Choosing a Dog Trainer

Choosing a Dog Trainer There are many ways to choose a dog trainer. You can read a book or watch a video to teach you how to train your dog; you can have a friend who is good at training dogs commit to training yours; or you can hire someone to train your dog. You will be surprised at how many different methods and trainers are available.

Educate Yourself It’s important you educate yourself when looking for someone to train your dog. See if there are trainers who offer competitive prices or even a guarantee. Ask for references and contact those people to see if they were happy with their experiences. Consider that shopping for a dog trainer is nothing like shopping for a car or an appliance. Trainers are professionals and have a code of ethics that need to be followed. Interestingly, trainers who adhere to the code of ethics are forbidden to guarantee results from their training. Think about it. Nobody can guarantee the actions of any living thing. Your pet is unique and has different history, strengths, and weaknesses than any other pet.
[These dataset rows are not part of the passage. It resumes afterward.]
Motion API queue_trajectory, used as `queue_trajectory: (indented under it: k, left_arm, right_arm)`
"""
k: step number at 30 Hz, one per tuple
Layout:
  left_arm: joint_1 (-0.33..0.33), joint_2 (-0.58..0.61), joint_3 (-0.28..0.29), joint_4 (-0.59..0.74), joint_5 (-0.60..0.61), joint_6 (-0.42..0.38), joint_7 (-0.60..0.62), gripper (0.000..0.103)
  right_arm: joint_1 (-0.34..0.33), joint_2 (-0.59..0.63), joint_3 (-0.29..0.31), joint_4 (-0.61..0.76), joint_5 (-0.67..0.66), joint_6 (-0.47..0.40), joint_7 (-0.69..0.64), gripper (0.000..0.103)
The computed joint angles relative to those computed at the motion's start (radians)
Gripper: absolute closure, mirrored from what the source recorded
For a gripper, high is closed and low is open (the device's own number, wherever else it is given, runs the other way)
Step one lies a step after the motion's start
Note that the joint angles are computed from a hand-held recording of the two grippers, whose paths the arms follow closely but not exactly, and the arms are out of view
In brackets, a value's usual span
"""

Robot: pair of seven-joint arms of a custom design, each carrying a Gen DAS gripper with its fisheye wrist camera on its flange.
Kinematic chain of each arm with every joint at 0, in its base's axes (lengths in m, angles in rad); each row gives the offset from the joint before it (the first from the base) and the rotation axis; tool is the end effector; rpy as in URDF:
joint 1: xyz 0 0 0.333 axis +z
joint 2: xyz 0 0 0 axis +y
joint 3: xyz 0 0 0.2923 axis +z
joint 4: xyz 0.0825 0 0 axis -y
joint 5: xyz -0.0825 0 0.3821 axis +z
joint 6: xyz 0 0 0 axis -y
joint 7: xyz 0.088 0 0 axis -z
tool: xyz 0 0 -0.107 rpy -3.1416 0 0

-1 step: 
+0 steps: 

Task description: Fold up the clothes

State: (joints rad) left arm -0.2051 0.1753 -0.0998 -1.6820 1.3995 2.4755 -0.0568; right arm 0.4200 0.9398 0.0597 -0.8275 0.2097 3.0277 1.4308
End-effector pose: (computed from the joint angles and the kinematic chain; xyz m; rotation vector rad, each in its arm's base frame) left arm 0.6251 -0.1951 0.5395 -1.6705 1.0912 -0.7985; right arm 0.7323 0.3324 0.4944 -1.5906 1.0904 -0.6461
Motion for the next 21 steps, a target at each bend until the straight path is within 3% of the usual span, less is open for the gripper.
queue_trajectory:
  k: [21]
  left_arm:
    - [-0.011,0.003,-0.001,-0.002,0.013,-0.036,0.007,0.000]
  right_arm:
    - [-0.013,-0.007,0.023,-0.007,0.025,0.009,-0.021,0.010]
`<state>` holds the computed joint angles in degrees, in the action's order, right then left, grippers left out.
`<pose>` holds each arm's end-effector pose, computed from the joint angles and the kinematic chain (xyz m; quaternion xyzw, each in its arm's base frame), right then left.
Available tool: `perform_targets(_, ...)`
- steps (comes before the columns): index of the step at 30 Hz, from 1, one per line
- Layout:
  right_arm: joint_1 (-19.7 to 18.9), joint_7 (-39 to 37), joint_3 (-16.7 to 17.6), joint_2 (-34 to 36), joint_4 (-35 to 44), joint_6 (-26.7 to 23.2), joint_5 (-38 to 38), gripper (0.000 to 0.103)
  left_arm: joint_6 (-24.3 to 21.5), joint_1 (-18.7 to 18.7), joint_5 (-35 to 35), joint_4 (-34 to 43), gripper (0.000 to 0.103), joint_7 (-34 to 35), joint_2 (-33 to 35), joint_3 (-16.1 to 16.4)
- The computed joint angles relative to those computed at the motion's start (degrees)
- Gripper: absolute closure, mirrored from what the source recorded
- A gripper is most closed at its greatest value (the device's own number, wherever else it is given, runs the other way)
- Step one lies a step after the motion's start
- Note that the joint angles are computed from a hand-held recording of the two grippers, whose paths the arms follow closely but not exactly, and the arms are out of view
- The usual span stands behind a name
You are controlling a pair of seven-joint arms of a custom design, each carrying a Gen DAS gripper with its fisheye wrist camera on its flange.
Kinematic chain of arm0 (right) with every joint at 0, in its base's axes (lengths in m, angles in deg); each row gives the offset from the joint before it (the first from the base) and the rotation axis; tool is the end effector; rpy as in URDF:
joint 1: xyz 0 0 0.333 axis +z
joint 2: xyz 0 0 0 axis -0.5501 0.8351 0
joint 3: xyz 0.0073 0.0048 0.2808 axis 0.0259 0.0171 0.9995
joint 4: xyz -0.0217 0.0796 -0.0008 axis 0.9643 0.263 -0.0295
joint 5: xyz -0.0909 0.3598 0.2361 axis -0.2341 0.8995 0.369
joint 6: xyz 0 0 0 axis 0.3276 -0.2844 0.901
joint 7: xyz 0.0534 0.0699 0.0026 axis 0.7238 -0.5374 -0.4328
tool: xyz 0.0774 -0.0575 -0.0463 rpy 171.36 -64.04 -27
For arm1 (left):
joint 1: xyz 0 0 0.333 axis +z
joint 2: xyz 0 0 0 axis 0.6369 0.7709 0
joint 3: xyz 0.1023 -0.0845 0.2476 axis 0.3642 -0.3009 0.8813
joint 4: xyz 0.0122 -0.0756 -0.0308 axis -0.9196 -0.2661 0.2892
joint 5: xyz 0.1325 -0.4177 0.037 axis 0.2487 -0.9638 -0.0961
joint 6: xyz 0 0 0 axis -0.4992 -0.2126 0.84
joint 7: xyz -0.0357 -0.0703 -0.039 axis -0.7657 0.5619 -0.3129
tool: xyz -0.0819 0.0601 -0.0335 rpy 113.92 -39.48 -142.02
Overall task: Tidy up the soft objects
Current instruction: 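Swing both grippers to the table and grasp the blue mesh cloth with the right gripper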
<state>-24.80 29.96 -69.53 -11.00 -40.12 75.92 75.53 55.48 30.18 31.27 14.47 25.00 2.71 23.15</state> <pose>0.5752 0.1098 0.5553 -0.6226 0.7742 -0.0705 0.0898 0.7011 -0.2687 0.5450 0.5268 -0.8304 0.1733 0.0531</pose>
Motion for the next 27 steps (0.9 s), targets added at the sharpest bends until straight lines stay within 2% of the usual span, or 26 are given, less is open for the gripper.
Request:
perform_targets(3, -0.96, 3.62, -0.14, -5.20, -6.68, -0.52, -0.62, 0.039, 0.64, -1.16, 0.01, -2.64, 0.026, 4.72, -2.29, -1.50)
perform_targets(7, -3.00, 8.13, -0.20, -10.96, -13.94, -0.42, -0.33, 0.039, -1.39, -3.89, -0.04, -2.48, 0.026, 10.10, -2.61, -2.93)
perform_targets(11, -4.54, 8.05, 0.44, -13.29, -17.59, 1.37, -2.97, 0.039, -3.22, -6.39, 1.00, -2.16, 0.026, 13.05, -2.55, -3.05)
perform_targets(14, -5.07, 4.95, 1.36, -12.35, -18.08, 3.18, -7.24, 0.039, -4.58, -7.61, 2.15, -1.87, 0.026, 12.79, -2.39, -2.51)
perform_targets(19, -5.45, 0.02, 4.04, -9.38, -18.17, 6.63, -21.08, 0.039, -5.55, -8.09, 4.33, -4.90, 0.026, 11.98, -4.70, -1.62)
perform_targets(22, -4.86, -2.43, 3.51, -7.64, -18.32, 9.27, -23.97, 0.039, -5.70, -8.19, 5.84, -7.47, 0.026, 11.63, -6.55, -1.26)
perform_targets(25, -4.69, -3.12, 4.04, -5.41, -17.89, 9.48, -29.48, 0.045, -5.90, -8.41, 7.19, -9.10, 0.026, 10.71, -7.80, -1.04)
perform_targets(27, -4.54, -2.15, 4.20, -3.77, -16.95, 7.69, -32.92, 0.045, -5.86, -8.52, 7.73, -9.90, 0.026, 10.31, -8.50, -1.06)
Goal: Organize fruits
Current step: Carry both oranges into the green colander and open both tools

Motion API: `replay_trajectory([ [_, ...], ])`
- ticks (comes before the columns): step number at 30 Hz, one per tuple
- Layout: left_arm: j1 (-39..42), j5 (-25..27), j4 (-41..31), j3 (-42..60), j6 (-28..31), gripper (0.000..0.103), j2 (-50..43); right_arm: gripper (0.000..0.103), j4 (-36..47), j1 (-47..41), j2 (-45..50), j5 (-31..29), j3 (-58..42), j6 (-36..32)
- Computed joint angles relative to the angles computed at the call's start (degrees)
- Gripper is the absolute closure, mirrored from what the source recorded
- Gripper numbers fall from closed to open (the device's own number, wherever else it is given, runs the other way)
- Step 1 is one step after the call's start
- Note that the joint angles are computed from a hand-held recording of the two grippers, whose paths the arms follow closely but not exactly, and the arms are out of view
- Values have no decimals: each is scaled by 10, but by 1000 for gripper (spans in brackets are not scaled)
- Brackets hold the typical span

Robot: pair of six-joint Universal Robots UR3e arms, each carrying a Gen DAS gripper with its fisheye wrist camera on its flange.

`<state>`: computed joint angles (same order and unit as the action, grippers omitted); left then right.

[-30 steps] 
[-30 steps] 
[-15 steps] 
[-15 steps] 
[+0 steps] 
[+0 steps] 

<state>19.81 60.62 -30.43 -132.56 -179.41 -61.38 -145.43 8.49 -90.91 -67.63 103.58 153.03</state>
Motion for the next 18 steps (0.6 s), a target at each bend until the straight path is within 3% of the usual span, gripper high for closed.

Your Search Anybody can claim status as a trainer. Keep in mind, most schools are not likely to imply their trainers know everything. Additionally, there are private programs for trainers offered by well-known trainers that are based on modern methods with scientific approval. Lastly, there are online courses that can be taken seriously and will actually teach you about training your dog or how to choose an appropriate dog trainer.

Preferred Training Methods Make sure you understand what methods your trainer will use while training your dog. Be sure to find a trainer who uses a lure-and-reward program, clicker training, or a combination of the two. According to scientists who have studied training methods for years, coercion and pain are inefficient and are counterproductive as training methods. Be sure your trainer is using encouragement and rewards when working with your dog. There should never be a time when a trainer uses choke collars, shock collars, alpha rolls, prong collars, or scruff shakes.

In the end, most likely a huge piece to the puzzle of your choosing a trainer will have something to do with the cost. There is no good advice to offer on how much you should pay for a two-month class; it varies depending on where you live. Smaller classes are better, so in the end, choose a dog trainer who can offer the smallest class with the highest quality that you can afford.